All records, minus the pictures: write them out exactly.

The data →

◆ ◆ ◆ ◆

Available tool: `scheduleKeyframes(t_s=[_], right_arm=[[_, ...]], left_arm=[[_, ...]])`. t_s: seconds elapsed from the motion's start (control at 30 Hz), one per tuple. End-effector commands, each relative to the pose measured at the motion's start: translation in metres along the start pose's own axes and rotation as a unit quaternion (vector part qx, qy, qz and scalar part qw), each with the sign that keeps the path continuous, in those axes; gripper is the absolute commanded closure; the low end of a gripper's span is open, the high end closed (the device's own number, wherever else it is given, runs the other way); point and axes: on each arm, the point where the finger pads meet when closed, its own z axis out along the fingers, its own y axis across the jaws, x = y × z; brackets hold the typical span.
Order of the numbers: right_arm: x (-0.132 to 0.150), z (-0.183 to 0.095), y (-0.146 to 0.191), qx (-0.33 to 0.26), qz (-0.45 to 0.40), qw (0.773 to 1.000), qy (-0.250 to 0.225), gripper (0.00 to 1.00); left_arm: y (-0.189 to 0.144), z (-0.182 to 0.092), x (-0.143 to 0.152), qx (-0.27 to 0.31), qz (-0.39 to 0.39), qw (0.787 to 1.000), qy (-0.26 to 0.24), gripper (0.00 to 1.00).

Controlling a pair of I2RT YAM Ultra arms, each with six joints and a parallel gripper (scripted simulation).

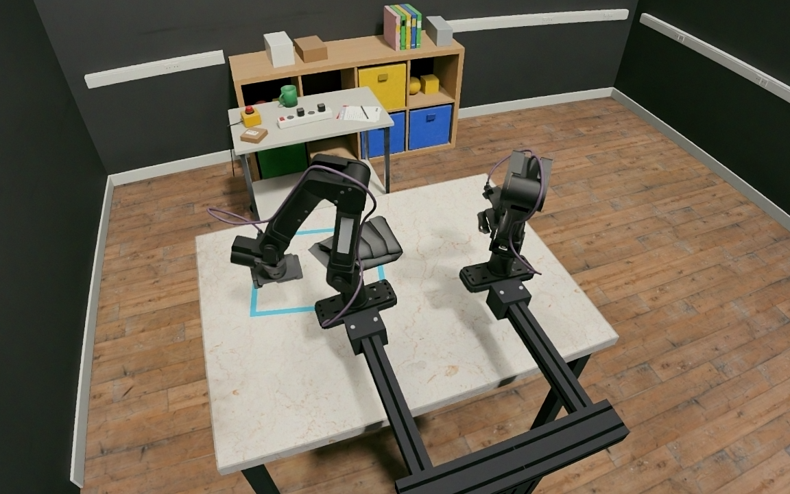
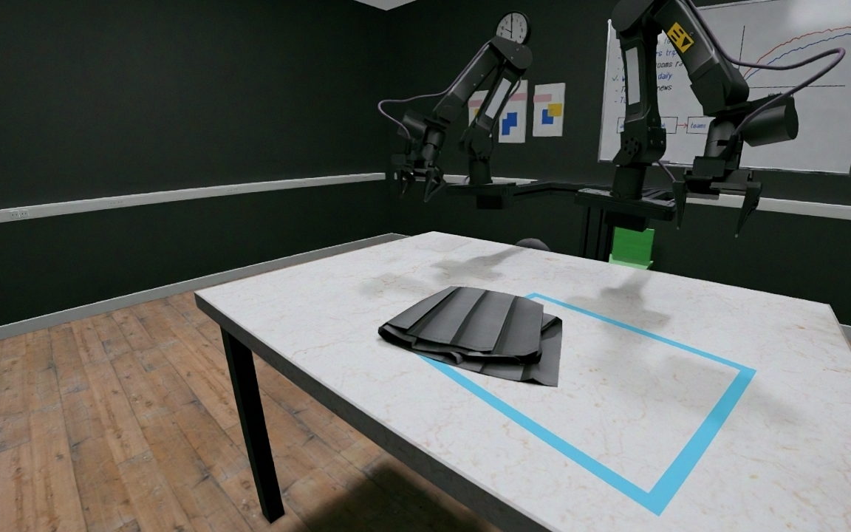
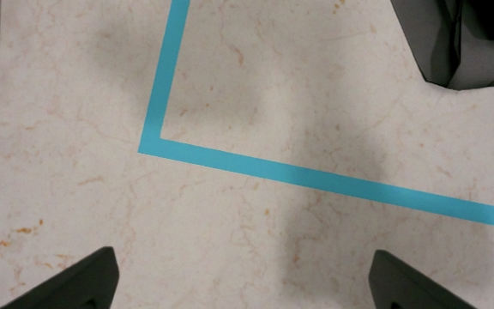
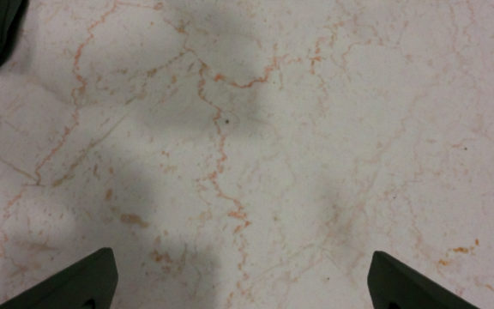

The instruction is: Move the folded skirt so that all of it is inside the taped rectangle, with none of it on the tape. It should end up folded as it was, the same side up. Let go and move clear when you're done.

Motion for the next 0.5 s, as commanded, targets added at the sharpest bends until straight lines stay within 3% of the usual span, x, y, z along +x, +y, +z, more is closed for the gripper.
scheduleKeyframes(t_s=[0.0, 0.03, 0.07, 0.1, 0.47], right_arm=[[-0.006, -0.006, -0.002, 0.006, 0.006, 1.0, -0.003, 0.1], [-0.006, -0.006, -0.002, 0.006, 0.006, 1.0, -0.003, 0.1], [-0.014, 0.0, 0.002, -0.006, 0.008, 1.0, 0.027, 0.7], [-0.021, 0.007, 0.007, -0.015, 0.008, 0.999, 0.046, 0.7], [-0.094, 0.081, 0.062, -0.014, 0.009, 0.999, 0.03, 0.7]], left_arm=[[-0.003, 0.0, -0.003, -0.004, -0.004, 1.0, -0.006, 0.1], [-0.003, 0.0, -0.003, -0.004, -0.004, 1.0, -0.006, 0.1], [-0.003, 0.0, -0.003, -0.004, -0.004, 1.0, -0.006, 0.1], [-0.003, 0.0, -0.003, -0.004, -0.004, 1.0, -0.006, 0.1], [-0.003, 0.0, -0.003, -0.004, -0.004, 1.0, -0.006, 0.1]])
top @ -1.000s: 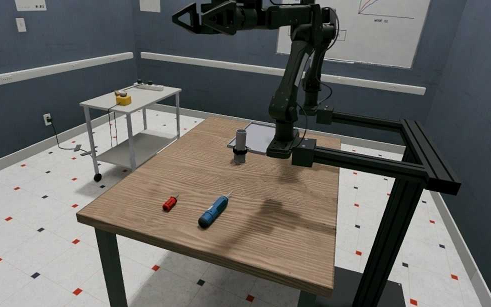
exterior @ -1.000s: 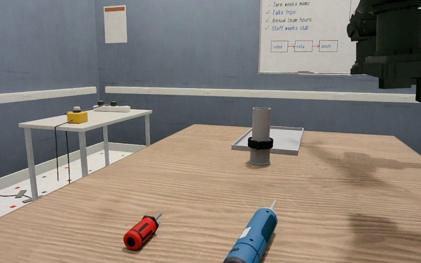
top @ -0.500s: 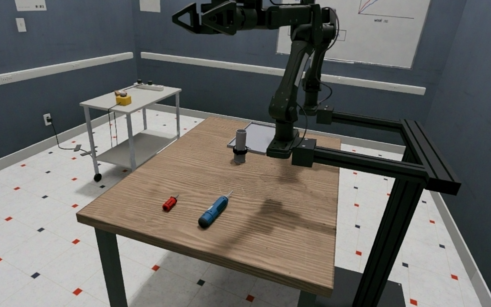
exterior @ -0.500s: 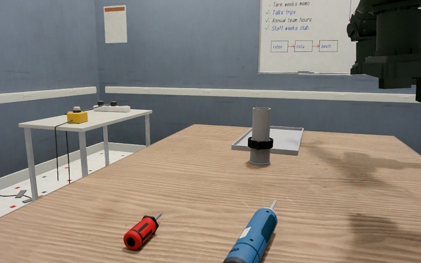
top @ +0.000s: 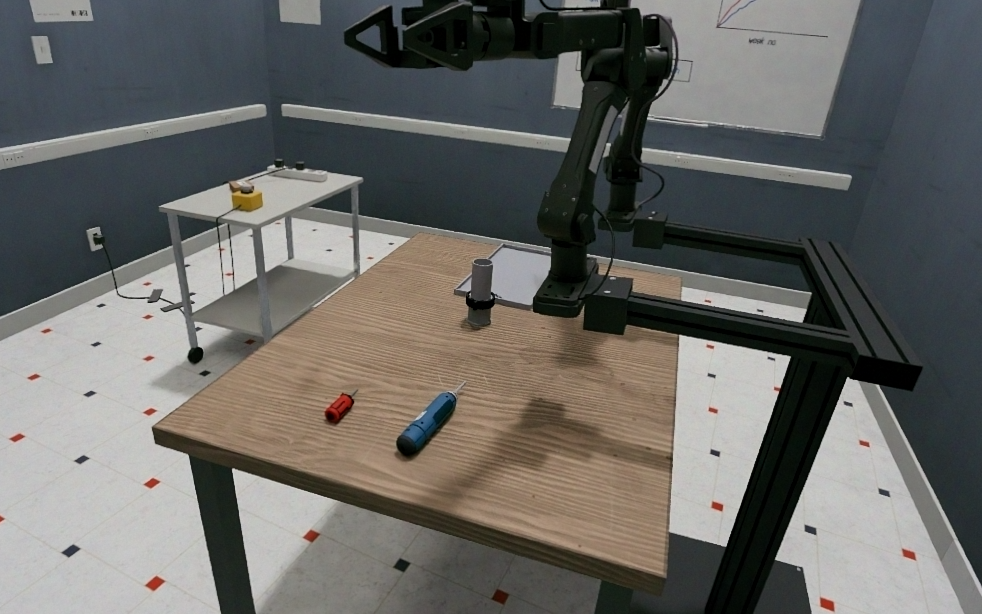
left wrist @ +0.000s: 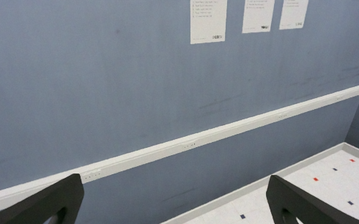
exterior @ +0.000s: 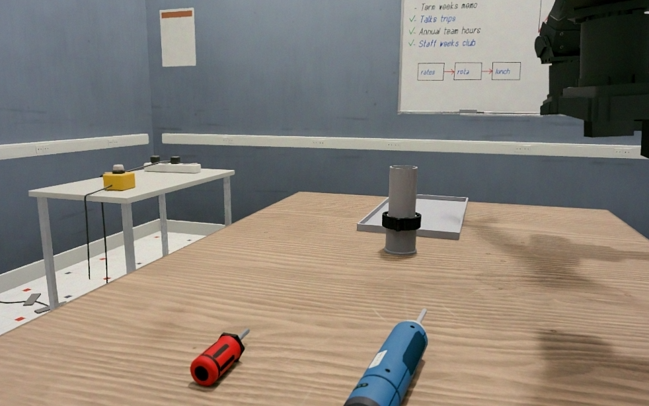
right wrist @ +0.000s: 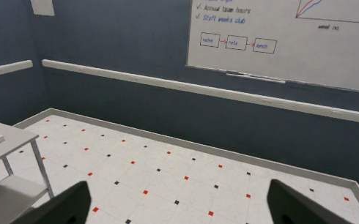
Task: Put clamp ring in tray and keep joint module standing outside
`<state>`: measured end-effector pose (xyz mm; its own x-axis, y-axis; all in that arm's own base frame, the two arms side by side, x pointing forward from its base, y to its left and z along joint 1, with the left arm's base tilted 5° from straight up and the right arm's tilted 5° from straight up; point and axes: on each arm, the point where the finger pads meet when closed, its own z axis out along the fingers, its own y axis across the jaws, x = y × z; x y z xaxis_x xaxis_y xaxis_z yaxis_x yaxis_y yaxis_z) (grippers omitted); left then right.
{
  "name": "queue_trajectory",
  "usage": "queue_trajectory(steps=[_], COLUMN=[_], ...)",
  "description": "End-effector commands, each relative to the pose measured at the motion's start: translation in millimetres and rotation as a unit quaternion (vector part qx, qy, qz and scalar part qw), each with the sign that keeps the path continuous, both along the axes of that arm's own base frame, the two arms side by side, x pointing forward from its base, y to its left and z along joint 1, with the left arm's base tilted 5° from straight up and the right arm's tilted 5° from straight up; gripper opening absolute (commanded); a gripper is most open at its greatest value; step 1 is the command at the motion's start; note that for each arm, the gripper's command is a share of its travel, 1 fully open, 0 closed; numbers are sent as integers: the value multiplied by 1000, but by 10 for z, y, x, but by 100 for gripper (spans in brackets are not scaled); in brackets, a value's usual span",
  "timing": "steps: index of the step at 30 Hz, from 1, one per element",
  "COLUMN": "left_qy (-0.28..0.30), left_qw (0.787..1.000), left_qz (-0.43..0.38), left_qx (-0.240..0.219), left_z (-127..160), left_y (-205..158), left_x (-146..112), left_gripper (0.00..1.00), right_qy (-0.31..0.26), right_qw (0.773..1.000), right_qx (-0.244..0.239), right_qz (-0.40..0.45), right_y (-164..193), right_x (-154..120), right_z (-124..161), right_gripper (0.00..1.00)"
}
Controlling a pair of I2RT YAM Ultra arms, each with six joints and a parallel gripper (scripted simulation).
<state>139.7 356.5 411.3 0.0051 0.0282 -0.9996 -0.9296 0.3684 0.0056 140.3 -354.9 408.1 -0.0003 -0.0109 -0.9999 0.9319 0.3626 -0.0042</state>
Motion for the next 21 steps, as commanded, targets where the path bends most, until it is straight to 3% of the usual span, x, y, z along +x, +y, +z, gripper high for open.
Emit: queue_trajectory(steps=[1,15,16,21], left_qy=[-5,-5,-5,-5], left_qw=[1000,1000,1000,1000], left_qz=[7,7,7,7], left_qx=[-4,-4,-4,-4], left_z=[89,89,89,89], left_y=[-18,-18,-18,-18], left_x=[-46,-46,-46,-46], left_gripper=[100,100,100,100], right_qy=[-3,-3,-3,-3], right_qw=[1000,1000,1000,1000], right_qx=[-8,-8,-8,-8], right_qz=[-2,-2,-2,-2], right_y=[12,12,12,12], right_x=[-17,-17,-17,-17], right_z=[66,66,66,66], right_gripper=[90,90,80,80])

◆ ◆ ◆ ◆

Task response →
Available tool: `scheduleKeyframes(t_s=[_], right_arm=[[_, ...]], left_arm=[[_, ...]])`. t_s: seconds elapsed from the motion's start (control at 30 Hz), one per tuple. End-effector commands, each relative to the pose measured at the motion's start: translation in metres along the start pose's own axes and rotation as a unit quaternion (vector part qx, qy, qz and scalar part qw), each with the sign that keeps the path continuous, in those axes; gripper is the absolute commanded closure; the low end of a gripper's span is open, the high end closed (the device's own number, wherever else it is given, runs the other way); point and axes: on each arm, the point where the finger pads meet when closed, its own z axis out along the fingers, its own y axis across the jaws, x = y × z; brackets hold the typical span.
Order of the numbers: right_arm: x (-0.132 to 0.150), z (-0.183 to 0.095), y (-0.146 to 0.191), qx (-0.33 to 0.26), qz (-0.45 to 0.40), qw (0.773 to 1.000), qy (-0.250 to 0.225), gripper (0.00 to 1.00); left_arm: y (-0.189 to 0.144), z (-0.182 to 0.092), x (-0.143 to 0.152), qx (-0.27 to 0.31), qz (-0.39 to 0.39), qw (0.787 to 1.000), qy (-0.26 to 0.24), gripper (0.00 to 1.00).

Controlling a pair of I2RT YAM Ultra arms, each with six joints and a parallel gripper (scripted simulation).


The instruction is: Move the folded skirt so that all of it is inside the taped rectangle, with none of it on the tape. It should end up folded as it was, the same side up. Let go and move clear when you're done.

Motion for the next 0.5 s, as commanded, targets added at the sharpest bends until straight lines stay within 3% of the usual span, x, y, z along +x, +y, +z, more is closed for the gripper.
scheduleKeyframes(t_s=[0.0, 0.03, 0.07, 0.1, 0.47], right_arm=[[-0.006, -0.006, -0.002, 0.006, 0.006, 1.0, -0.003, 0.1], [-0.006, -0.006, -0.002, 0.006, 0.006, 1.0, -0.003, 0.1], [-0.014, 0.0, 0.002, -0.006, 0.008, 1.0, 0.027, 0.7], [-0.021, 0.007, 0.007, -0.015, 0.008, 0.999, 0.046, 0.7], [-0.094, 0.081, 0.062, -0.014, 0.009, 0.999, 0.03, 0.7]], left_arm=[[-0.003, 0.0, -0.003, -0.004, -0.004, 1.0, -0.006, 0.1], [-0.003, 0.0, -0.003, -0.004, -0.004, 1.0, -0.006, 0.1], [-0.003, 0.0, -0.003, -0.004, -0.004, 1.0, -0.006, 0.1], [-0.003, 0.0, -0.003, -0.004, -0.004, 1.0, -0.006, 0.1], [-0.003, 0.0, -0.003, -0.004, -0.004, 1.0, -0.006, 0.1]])
top @ -1.000s: 
exterior @ -1.000s: 
top @ -0.500s: 
exterior @ -0.500s: 
top @ +0.000s: 
left wrist @ +0.000s: 
exterior @ +0.000s: 
right wrist @ +0.000s: 
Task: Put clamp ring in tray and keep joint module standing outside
`<state>`: measured end-effector pose (xyz mm; its own x-axis, y-axis; all in that arm's own base frame, the two arms side by side, x pointing forward from its base, y to its left and z along joint 1, with the left arm's base tilted 5° from straight up and the right arm's tilted 5° from straight up; point and axes: on each arm, the point where the finger pads meet when closed, its own z axis out along the fingers, its own y axis across the jaws, x = y × z; x y z xaxis_x xaxis_y xaxis_z yaxis_x yaxis_y yaxis_z) (grippers omitted); left then right.
{
  "name": "queue_trajectory",
  "usage": "queue_trajectory(steps=[_], COLUMN=[_], ...)",
  "description": "End-effector commands, each relative to the pose measured at the motion's start: translation in millimetres and rotation as a unit quaternion (vector part qx, qy, qz and scalar part qw), each with the sign that keeps the path continuous, both along the axes of that arm's own base frame, the two arms side by side, x pointing forward from its base, y to its left and z along joint 1, with the left arm's base tilted 5° from straight up and the right arm's tilted 5° from straight up; gripper opening absolute (commanded); a gripper is most open at its greatest value; step 1 is the command at the motion's start; note that for each arm, the gripper's command is a share of its travel, 1 fully open, 0 closed; numbers are sent as integers: the value multiplied by 1000, but by 10 for z, y, x, but by 100 for gripper (spans in brackets are not scaled); in brackets, a value's usual span",
  "timing": "steps: index of the step at 30 Hz, from 1, one per element",
  "COLUMN": "left_qy (-0.28..0.30), left_qw (0.787..1.000), left_qz (-0.43..0.38), left_qx (-0.240..0.219), left_z (-127..160), left_y (-205..158), left_x (-146..112), left_gripper (0.00..1.00), right_qy (-0.31..0.26), right_qw (0.773..1.000), right_qx (-0.244..0.239), right_qz (-0.40..0.45), right_y (-164..193), right_x (-154..120), right_z (-124..161), right_gripper (0.00..1.00)"
}
Controlling a pair of I2RT YAM Ultra arms, each with six joints and a parallel gripper (scripted simulation).
<state>139.7 356.5 411.3 0.0051 0.0282 -0.9996 -0.9296 0.3684 0.0056 140.3 -354.9 408.1 -0.0003 -0.0109 -0.9999 0.9319 0.3626 -0.0042</state>
Motion for the next 21 steps, as commanded, targets where the path bends most, until it is straight to 3% of the usual span, x, y, z along +x, +y, +z, gripper high for open.
Emit: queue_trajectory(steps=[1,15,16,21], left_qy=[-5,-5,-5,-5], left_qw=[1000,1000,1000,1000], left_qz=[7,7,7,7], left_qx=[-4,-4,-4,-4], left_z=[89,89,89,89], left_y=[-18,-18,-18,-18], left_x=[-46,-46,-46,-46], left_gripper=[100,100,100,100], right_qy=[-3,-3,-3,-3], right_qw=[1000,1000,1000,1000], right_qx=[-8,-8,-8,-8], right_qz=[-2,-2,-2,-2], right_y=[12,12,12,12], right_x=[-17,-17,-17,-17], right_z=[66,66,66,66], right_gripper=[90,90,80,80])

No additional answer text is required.